ステップS8A(第2サブトラクション画像の生成)
第2サブトラクション画像生成部25は、造影画像P1のうち撮影範囲Jの部分を造影画像Pjとして切り出す。そして図8(a)に示すように、造影画像Pjから非造影画像Vjを減算する画像処理を行い、第2サブトラクション画像Wjを生成する。第2サブトラクション画像Wjはモニタ31に表示される。操作者は第2サブトラクション画像Wjを参照することにより、高品質の画像を所望した撮影範囲Jについて、より診断能の高い血管造影検査を行う。
<実施例2の構成による効果>
実施例2に係るX線撮影装置は領域判別部33を備えている。操作者は第1サブトラクション画像Sのうち、より高品質の画像を所望する部分を非造影画像の撮影範囲Jとして特定する。領域判別部33は、非造影画像の撮影範囲Jの位置および大きさに応じて撮像系の各々とコリメータ9とを制御し、撮影範囲Jについての非造影画像Vjを撮影する。この場合、より高品質の画像を所望する範囲についてのみ非造影画像の撮影を行うので、長尺の領域Kの全域について非造影画像を撮影する場合と比べて、撮影に要する時間を短縮できる。また、被検体Mの被曝量を低減させることも可能となる。

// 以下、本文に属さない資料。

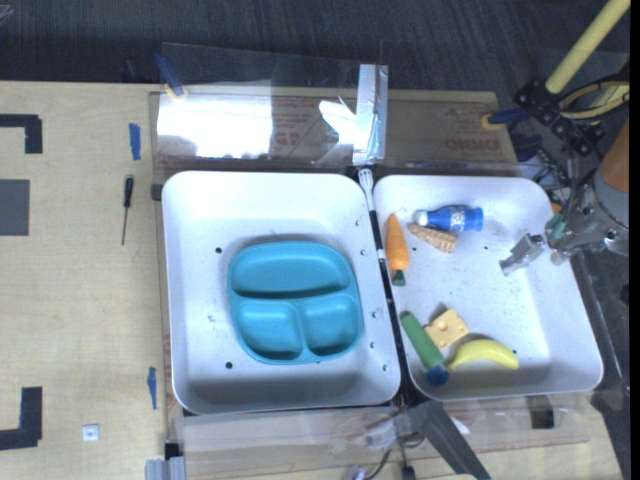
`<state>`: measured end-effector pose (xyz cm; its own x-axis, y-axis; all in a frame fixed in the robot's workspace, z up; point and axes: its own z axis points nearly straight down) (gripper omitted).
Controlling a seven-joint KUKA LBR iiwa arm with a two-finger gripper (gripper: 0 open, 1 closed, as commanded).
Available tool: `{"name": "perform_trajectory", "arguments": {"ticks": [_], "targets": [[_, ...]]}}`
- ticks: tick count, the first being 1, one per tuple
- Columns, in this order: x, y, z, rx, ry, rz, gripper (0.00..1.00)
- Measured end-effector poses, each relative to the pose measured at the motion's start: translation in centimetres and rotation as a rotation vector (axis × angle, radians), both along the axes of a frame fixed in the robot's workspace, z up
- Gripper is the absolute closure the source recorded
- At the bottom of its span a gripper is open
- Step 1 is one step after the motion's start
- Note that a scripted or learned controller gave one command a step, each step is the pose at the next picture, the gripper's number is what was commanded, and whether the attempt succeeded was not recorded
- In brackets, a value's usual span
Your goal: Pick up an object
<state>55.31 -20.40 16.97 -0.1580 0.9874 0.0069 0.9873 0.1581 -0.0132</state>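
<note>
My gripper (540, 250) hangs over the right side of the right bin (575, 313), open, with nothing between its fingers. Left of it lie a blue bottle (451, 218) and a tan cone (432, 236), both near the bin's back. An orange carrot (397, 244) rests along the bin's left wall. At the front sit a yellow cheese wedge (447, 326), a banana (483, 354) and a green stick with a blue tip (423, 346). The gripper touches none of them.
The left bin (190, 268) holds a blue divided plate (294, 300). A clear plastic sheet and a metal divider (370, 113) stand behind the bins. Cables and a yellow pole (590, 33) crowd the far right, by the arm.
</note>
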Motion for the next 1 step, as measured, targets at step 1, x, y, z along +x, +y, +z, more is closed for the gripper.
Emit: {"name": "perform_trajectory", "arguments": {"ticks": [1], "targets": [[3.85,6.52,-1.32,-0.002,-0.008,0.007,0.00]]}}
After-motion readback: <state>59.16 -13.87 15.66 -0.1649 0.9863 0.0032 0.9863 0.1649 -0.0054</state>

そして撮影範囲Jについて、造影画像Pjから非造影画像Vjを減算する画像処理を行い、第2サブトラクション画像Wjを生成する。造影画像Pjおよび非造影画像Vjの各々について、血管以外の器官についてのX線像は同じであるので、造影画像Pjから非造影画像Vjを減算した場合、血管以外の器官の像は完全に減算除去される。従って、第2サブトラクション画像Wjには、造影された血管BのX線像のみが明瞭に映り込む。そのため、操作者は血管の視認性がより高い第2サブトラクション画像Wjを用いて、所望の撮影範囲Jについてより好適な血管造影検査を行うことができる。
本発明は、上記実施形態に限られることはなく、下記のように変形実施することができる。

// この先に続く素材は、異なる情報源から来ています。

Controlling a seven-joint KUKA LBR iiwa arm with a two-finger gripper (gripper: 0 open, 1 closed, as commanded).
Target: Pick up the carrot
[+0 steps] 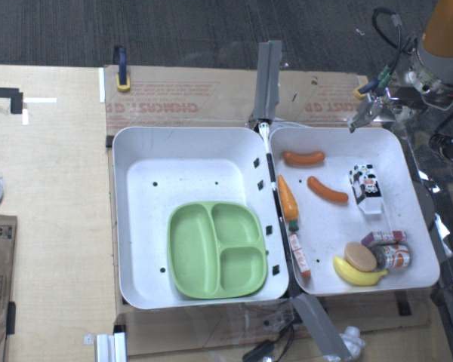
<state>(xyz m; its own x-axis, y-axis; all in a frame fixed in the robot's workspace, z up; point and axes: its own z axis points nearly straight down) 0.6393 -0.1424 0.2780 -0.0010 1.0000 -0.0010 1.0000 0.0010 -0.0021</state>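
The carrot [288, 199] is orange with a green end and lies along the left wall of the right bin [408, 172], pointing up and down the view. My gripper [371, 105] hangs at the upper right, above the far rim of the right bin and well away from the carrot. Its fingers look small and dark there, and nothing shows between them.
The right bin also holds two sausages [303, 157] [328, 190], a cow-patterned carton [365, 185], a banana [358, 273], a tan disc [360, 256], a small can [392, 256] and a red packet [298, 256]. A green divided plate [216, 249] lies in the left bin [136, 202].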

(1)上述した実施例2では、撮影範囲Jについての第2サブトラクション画像Wjを生成した後、第2サブトラクション画像Wjを用いて診断を行ったがこれに限られない。すなわち画像処理部17の下流に図示しない合成画像生成部をさらに備え、合成画像Yを生成する構成としてもよい。この場合、合成画像生成部は図8(b)に示すように、第1サブトラクション画像S1のうち撮影範囲Jについて、第2サブトラクション画像Wjと置換する処理を行い、合成画像Yを生成する
このような変形例の場合、合成画像Yは第1サブトラクション画像S1のうち、より高品質な画像を所望する範囲Jについてのみ、血管の視認性がより高い画像となっている。また、撮影範囲J以外の範囲については第1サブトラクション画像の品質で好適な診断を行うことができる。そのため、合成画像Yを観察することにより、撮影範囲Jより広い範囲について、操作者が所望する、好適な血管造影検査を迅速に行うことができる。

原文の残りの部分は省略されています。